__Records from a dataset__:
....................

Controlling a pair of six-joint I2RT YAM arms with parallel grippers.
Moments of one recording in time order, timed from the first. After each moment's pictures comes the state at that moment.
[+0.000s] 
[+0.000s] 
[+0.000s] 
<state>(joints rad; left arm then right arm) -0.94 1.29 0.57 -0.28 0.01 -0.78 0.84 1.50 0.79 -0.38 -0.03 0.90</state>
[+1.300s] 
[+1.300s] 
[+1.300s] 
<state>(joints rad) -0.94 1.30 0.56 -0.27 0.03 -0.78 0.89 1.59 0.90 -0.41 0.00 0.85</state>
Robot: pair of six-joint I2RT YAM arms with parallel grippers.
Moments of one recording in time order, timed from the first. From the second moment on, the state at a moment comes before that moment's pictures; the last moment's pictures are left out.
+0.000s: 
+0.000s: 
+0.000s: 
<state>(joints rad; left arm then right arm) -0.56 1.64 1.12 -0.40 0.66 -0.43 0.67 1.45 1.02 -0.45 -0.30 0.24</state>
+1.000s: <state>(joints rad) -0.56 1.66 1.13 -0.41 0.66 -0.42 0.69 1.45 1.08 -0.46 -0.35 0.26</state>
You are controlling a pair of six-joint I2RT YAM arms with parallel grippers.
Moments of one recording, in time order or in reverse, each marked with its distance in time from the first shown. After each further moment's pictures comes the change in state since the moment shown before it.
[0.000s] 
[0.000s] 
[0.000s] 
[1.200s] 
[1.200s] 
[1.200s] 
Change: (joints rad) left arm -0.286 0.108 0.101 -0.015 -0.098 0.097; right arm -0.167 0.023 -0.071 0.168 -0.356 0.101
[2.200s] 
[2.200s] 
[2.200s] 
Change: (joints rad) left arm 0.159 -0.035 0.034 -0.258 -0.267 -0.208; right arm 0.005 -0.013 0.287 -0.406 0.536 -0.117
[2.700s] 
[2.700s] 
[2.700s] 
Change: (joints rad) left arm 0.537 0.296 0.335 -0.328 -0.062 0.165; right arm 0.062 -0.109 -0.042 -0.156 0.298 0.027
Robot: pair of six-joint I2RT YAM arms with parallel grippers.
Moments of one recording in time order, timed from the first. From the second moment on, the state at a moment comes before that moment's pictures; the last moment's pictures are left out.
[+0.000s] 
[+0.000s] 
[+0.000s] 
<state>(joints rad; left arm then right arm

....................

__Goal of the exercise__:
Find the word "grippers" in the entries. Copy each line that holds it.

__Response to this task__:
Controlling a pair of six-joint I2RT YAM arms with parallel grippers.
Robot: pair of six-joint I2RT YAM arms with parallel grippers.
You are controlling a pair of six-joint I2RT YAM arms with parallel grippers.
Robot: pair of six-joint I2RT YAM arms with parallel grippers.

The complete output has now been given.